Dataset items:
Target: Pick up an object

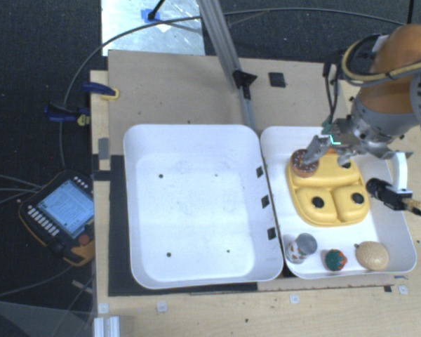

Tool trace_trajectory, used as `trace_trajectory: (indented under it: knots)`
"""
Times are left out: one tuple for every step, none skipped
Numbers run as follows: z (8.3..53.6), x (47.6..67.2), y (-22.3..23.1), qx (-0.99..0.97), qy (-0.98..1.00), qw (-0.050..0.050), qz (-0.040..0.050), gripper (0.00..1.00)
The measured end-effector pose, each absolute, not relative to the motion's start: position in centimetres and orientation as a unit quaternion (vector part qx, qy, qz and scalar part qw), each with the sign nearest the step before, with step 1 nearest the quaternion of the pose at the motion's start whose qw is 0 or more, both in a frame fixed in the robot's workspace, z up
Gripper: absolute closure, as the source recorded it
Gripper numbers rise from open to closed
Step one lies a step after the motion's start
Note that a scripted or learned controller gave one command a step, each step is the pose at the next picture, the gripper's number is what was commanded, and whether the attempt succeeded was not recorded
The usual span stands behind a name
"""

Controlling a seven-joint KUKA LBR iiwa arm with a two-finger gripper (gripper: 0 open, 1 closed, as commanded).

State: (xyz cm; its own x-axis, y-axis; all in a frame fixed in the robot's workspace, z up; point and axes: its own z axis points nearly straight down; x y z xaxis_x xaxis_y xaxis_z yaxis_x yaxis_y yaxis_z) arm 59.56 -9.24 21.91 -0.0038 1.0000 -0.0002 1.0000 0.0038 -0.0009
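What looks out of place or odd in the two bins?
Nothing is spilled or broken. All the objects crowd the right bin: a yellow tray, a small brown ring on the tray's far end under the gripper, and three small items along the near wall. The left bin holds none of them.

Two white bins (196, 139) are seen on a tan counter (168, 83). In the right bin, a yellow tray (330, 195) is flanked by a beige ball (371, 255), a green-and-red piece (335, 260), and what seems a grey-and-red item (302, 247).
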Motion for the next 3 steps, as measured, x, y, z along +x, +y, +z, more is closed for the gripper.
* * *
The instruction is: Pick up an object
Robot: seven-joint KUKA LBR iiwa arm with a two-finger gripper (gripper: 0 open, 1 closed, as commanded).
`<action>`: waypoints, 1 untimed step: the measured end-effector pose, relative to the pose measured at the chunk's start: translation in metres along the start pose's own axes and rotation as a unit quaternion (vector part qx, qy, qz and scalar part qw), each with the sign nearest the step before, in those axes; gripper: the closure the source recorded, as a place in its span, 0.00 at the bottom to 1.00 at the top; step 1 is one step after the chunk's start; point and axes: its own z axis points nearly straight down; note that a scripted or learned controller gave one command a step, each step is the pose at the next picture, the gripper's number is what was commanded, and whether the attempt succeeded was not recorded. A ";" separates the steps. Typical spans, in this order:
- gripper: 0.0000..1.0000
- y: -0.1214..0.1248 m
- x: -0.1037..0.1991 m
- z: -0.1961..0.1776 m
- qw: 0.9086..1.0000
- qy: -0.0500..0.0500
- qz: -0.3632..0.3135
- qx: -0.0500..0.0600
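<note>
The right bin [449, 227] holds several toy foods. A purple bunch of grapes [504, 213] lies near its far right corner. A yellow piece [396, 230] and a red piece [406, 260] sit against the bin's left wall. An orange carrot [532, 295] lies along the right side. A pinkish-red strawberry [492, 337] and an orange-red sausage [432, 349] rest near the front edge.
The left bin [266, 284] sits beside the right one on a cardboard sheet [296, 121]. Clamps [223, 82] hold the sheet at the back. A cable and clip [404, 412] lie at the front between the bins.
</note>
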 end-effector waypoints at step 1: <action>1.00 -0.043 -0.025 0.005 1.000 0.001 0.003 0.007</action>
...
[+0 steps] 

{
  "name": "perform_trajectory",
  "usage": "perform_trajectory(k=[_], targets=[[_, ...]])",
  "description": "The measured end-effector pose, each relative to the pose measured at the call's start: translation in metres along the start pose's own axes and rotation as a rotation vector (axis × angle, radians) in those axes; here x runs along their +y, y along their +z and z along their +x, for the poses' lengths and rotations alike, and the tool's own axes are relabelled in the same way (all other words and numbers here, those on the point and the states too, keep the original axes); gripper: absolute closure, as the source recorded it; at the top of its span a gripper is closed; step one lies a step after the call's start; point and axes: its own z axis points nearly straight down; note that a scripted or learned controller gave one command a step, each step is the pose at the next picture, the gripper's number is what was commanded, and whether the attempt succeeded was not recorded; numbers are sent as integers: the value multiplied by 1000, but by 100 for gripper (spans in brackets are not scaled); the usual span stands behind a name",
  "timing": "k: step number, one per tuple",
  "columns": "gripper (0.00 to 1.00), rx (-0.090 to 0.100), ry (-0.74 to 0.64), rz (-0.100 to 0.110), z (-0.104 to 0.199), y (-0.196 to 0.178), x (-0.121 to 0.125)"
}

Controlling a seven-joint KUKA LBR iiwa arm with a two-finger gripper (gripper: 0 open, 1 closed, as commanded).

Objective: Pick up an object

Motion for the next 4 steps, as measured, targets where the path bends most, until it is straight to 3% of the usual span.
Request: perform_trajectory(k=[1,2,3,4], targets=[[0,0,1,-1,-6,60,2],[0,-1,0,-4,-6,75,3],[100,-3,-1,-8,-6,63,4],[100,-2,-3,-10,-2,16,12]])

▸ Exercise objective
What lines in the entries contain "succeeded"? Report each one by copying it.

▸ Solution to this problem
Note that a scripted or learned controller gave one command a step, each step is the pose at the next picture, the gripper's number is what was commanded, and whether the attempt succeeded was not recorded
`<action>`: waypoints, 1 untimed step: the measured end-effector pose, relative to the pose measured at the chunk's start: translation in metres along the start pose's own axes and rotation as a unit quaternion (vector part qx, qy, qz and scalar part qw), each with the sign nearest the step before, in those axes; gripper: the closure the source recorded, as a place in its span, 0.00 at the bottom to 1.00 at the top; step 1 is one step after the chunk's start; point and axes: its own z axis points nearly straight down; note that a scripted or learned controller gave one command a step, each step is the pose at the next picture, the gripper's number is what was commanded, and whether the attempt succeeded was not recorded. A ";" separates the steps. Typical spans, in this order:
  "description": "The measured end-effector pose, each relative to the pose measured at the call's start: translation in metres along the start pose's own axes and rotation as a rotation vector (axis × angle, radians) in those axes; here x runs along their +y, y along their +z and z along their +x, for the poses' lengths and rotations alike, and the tool's own axes are relabelled in the same way (all other words and numbers here, those on the point and the states too, keep the original axes); gripper: absolute closure, as the source recorded it; at the top of its span a gripper is closed; step one lies a step after the call's start; point and axes: its own z axis points nearly straight down; note that a scripted or learned controller gave one command a step, each step is the pose at the next picture, the gripper's number is what was commanded, and whether the attempt succeeded was not recorded; numbers are sent as integers: the value multiplied by 1000, but by 100 for gripper (spans in brackets are not scaled); the usual span stands behind a name",

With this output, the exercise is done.